Court Opinion

ID: 6705192
Source: CourtListenerOpinion
Date Created: 2022-07-20 22:19:23.714819+00
Date Added: 2024-06-11T16:01:27.031683
License: Public Domain

Tyack, Judge,
dissenting.
{¶ 32} I do not believe that the trial court disregarded our earlier decisions in this case. As a result, I would overrule all the assignments of error.
{¶ 33} I would trust the trial court to follow our mandate again this time. A prior panel of this court decided that the trial court was incorrect to award both the $8,000 per month amount of spousal support and 20 percent of the extra funds John A. Heller has routinely drawn from the Subchapter S corporation. These extra funds have routinely resulted in cash flow that dwarfs his base salary of $300,000. As noted in the majority opinion, in the year of the divorce proceeding, these extra funds totaled approximately $700,000. For that year, as an example, spousal support would have been $96,000 plus $140,000, or $236,000. The $96,000 constituted between 40 and 41 percent of the total order of spousal support and the total award would have been 23.6 percent of the money John received.
{¶ 34} The panel of this appellate court in Heller v. Heller, 10th Dist. No. 10AP-312, 2010-Ohio-6124, 2010 WL 5141713 (“Heller II ”), gave little guidance to the trial court, saying little more than “do what we told you to do” in Heller v. Heller, 10th Dist. No. 07AP-871, 2008-Ohio-3296, 2008 WL 2588064 (“Heller I ”).

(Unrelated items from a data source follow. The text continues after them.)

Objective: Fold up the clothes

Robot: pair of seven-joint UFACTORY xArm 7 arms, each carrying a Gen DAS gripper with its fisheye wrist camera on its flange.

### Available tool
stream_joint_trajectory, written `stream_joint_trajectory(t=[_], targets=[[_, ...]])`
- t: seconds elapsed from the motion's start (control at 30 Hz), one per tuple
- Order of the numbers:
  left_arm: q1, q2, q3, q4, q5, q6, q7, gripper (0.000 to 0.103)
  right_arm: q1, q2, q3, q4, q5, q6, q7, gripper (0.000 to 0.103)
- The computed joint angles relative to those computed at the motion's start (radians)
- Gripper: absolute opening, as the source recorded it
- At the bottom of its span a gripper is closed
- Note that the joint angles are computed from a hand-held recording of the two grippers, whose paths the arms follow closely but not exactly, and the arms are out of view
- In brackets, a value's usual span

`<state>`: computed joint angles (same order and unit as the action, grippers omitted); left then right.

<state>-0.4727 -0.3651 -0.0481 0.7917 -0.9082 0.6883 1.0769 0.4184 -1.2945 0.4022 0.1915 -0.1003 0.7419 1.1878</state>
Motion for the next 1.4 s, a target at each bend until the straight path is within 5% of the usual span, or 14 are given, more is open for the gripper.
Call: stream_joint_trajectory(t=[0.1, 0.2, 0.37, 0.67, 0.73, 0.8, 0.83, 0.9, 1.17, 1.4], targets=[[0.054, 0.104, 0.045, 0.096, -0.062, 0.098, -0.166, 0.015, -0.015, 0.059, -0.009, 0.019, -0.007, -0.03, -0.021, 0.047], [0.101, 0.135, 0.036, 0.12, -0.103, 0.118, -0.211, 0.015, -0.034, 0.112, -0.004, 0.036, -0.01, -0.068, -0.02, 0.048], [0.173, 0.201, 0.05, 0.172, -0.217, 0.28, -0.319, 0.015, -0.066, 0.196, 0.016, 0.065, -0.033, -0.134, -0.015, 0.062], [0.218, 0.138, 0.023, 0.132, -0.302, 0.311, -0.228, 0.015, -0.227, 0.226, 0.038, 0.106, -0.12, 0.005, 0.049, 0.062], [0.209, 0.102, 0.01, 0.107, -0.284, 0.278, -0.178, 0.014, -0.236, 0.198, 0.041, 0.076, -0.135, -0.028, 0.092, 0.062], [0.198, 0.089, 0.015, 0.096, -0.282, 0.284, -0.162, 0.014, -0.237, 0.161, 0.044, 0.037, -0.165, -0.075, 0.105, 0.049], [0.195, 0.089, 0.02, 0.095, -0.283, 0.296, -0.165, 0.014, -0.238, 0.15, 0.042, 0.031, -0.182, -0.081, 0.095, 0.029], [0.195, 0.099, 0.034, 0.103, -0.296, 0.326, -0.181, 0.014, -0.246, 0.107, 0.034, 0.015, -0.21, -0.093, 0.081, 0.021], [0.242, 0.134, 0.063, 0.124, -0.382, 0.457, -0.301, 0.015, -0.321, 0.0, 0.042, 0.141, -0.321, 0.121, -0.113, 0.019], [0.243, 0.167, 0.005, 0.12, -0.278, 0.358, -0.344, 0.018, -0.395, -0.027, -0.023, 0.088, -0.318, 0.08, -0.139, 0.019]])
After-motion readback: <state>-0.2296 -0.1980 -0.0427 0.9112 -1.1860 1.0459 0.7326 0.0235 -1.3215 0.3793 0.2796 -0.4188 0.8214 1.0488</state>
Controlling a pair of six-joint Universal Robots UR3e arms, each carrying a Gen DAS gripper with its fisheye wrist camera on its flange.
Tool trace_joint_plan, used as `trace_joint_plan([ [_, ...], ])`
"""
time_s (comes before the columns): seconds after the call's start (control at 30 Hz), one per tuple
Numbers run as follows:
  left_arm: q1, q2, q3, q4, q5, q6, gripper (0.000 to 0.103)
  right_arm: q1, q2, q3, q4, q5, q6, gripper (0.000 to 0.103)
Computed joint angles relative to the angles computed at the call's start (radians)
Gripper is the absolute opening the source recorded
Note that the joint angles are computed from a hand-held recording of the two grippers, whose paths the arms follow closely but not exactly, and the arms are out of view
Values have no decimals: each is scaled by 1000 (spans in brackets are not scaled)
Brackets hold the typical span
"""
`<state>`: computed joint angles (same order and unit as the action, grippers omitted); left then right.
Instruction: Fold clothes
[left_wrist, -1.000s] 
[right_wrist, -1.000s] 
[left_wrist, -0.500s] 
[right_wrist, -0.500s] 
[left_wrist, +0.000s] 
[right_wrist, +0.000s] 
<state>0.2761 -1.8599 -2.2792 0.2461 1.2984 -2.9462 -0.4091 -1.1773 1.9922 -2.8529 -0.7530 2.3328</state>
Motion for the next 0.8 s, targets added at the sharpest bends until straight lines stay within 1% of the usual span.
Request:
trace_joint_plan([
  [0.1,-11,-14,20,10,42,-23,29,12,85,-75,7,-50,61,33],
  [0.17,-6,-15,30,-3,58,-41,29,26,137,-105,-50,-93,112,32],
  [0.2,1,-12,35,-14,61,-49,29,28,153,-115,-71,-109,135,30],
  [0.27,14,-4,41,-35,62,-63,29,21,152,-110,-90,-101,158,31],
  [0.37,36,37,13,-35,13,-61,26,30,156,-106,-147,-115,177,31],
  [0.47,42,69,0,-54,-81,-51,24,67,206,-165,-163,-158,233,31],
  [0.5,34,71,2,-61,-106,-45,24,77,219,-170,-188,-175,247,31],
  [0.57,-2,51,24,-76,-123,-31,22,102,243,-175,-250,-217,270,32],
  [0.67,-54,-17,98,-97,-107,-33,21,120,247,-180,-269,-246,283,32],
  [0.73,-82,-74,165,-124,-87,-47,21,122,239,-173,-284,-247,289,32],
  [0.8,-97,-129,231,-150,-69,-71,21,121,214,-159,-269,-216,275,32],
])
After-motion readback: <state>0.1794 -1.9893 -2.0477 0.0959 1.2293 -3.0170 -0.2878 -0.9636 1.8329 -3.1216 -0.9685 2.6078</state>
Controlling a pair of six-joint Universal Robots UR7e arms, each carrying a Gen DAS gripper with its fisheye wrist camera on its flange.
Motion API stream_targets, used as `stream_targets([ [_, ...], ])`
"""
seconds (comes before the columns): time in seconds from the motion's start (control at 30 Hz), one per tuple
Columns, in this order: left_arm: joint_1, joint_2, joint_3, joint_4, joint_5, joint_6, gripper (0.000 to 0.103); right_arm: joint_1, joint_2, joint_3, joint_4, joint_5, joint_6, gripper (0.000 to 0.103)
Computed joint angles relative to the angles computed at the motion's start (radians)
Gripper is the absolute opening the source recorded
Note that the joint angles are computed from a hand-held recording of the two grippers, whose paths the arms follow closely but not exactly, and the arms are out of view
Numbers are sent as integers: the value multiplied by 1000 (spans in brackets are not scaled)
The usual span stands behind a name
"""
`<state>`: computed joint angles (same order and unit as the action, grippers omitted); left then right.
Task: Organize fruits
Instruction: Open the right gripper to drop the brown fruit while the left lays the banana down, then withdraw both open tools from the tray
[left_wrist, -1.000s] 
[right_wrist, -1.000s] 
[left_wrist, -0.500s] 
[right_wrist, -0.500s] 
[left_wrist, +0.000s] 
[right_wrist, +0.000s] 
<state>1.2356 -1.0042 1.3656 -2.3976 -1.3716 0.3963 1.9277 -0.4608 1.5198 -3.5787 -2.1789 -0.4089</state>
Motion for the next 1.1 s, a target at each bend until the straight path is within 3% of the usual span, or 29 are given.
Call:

{¶ 35} The trial judge, affected by the fact that John A. Heller was drawing a profit of approximately $1 million per year from the Subchapter S corporation, awarded 21.67 percent of that amount as spousal support, subject to modification upon a substantial change of circumstances, such as the Subchapter S corporation having a bad financial year. Given the rulings of Heller I and Heller II, I believe the judge did not abuse his discretion.
{¶ 36} The order of the majority of this panel means that after a very long-term marriage, Susan Heller gets an award of spousal support of less than ten percent of the cash flow John A. Heller received from the corporation the year the divorce case was tried. I simply disagree with the majority decision.
{¶ 37} I personally do not see the trial court’s award of spousal support as an abuse of discretion, given the limitations placed upon it by the earlier decisions of this court. I would overrule all three assignments of error. Even if I were to agree as to the third assignment of error, I would not enter judgment for a spousal support order of approximately ten percent of the cash flow received by the husband after a long-term marriage.
{¶ 38} Again, I would overrule all assignments of error and affirm the judgment of the trial court.